Encrypting your link with cryptographic algorithm, for protect the link from viruses, malware, thief, etc!Visit
Review Top 10 Best Big Data ToolsThe analytics industry is still in growth mode, and leaders emerge when an industry consolidates. Secondly, the big names got in the market early in a big way. That's also unprecedented, because established vendors have traditionally been notoriously slow to embrace a new technology. But already, IBM, Microsoft, SAP, HP, and Oracle are in the game. So, which tools and platforms should you choose? Here are 20 of the top companies to consider in the Big Data world.
Originally spun out of Stanford University as a research project, Tableau started out by offering visualization techniques for exploring and analyzing relational databases and data cubes and has expanded to include Big Data research. It offers visualization of data from any source, from Hadoop to Excel files, unlike some visualization products that only work with certain sources, and works on everything from a PC to an iPhone.
2) New Relic
New Relic uses a SaaS model for monitoring Web and mobile applications in real-time that run in the cloud, on-premises, or in a hybrid mix. It uses more than 50 plug-ins from technology partners to connect to its monitoring dashboard. The plug-ins include PaaS/cloud services, caching, database, Web servers and queuing. Its Insights software for analysis works across the entire New Relic product line, and the company offers a product called Insights Data Explorer that is designed to make it easier for everyone on a software team to explore Insights events.
Alation crawls an enterprise to catalog every bit of information it finds and then centralizes the organization's knowledge of data, automatically capturing information on what the data describes, where the data comes from, who's using it and how it's used. In other words, it turns all your data into metadata, and allows for fast searches using English words and not computer strings. The company's products provide collaborative analytics for faster insight, a unified means of search, provides a more optimized data structure of the company's data, and assists in better data governance.
Teradata has built a portfolio of Big Data apps into what it calls its Unified Data Architecture, which includes Teradata QueryGrid, Teradata Listener, Teradata Unity and Teradata Viewpoint. QueryGrid provides a seamless data fabric across new and existing analytic engines, including Hadoop. Listener is the primary ingestion framework for organizations with multiple data streams, Unity is a portfolio of four integrated products for managing data flow throughout the process, and Viewpoint is a custom Web-based dashboard of tools to manage the Teradata environment.
VMware has incorporated Big Data into its flagship virtualization product, called VMware vSphere Big Data Extensions. BDE is a virtual appliance that enables administrators to deploy and manage the Hadoop clusters under vSphere. It supports a number of Hadoop distributions, including Apache, Cloudera, Hortonworks, MapR and Pivotal.

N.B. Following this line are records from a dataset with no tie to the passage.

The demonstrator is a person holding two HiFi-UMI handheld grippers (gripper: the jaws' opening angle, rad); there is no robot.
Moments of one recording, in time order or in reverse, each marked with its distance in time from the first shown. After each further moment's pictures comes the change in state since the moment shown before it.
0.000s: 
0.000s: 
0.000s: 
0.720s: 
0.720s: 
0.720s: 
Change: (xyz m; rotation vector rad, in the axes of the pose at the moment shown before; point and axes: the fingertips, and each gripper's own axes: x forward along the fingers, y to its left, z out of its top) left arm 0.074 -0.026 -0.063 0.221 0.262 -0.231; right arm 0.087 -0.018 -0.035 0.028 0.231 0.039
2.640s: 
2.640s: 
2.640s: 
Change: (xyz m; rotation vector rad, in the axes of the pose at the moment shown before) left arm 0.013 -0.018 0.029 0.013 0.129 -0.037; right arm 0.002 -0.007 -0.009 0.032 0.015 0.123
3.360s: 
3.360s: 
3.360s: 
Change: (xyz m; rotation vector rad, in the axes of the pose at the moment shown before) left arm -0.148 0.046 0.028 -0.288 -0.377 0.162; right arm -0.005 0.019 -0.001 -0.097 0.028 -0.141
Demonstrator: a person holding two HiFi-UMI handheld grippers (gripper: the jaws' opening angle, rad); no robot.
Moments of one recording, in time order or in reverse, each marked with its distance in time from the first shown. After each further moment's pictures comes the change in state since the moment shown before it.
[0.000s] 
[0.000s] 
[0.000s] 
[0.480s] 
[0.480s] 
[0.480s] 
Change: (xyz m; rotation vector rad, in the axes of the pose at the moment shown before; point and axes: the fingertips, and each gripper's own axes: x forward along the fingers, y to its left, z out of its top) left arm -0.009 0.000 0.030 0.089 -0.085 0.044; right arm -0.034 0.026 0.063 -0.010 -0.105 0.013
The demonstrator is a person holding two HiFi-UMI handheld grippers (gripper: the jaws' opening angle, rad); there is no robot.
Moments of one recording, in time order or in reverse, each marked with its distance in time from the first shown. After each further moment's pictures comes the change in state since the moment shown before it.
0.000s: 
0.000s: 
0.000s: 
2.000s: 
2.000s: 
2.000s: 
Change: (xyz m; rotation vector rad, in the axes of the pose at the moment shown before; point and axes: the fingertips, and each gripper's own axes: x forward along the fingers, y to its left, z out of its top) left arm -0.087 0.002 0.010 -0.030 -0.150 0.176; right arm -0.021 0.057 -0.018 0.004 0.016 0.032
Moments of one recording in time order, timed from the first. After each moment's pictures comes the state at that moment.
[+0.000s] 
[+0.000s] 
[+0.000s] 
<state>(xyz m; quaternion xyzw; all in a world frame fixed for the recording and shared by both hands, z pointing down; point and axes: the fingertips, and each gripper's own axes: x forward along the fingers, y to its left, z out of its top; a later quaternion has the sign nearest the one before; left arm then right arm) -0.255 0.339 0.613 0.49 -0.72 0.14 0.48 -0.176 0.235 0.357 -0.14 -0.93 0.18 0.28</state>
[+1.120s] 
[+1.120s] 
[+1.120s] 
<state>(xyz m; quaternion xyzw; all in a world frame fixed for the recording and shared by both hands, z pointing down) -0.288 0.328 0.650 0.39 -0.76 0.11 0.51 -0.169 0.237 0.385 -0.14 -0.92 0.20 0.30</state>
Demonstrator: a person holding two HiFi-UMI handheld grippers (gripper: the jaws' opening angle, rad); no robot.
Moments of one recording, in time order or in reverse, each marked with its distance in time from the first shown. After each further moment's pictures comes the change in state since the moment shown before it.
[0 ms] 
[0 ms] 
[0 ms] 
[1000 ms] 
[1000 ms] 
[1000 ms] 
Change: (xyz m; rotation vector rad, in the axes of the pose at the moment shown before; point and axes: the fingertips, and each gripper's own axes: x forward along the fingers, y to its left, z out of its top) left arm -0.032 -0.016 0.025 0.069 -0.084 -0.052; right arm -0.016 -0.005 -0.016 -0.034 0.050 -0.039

Splunk Enterprise started out as a log analysis tool but has since expanded its focus and now focuses on machine data analytics to make the information useable by anyone. It can monitor online end-to-end transactions, study customer behavior and usage of services in real time, monitor for security threats, and identify spot trends and sentiment analysis on social platforms.
Besides its mainframe and Power systems, IBM offers cloud services for massive compute scale through its Softlayer subsidiary. On the software side, its DB2, Informix and InfoSphere database software all support Big Data analytics and Cognos and SPSS analytics software specialize in BI and data insight. IBM also offers InfoSphere, the basic platform for building data integration and data warehousing used in a BD scenario.
Formerly known as WebAction, Striim is a real-time, data streaming analytics software platform that reads in data from multiple sources such as databases, log files, applications and IoT sensors and allows customers to react instantly. Enterprises can filter, transform, aggregate and enrich data as it is coming in, organizing it in-memory before it ever lands on disk.
SAP's main Big Data tool is its HANA in-memory relational database, which the company says can run analytics on 80 terabytes of data and integrates with Hadoop. Although HANA is a row-and-column database, it can perform advanced analytics, like predictive analytics, spatial data processing, text analytics, text search, streaming analytics, and graph data processing and has ETL (Extract, Transform, and Load) capabilities.
While some companies specialize in one or few sources of data, SAP deals with data from a wide range of sources, including data from sensors, machine logs and other equipment; human generated data – social, point of sale (POS), ERP, emails documents and other things that make up enterprise data.
10) Alpine Data Labs
A creation of Greenplum employees, Alpine Data Labs puts an easy-to-use advanced analytics interface on Apache Hadoop to provide a collaborative, visual environment for building analytics workflow and predictive models that anyone can use, rather than requiring a high-priced data scientist to program the analytics.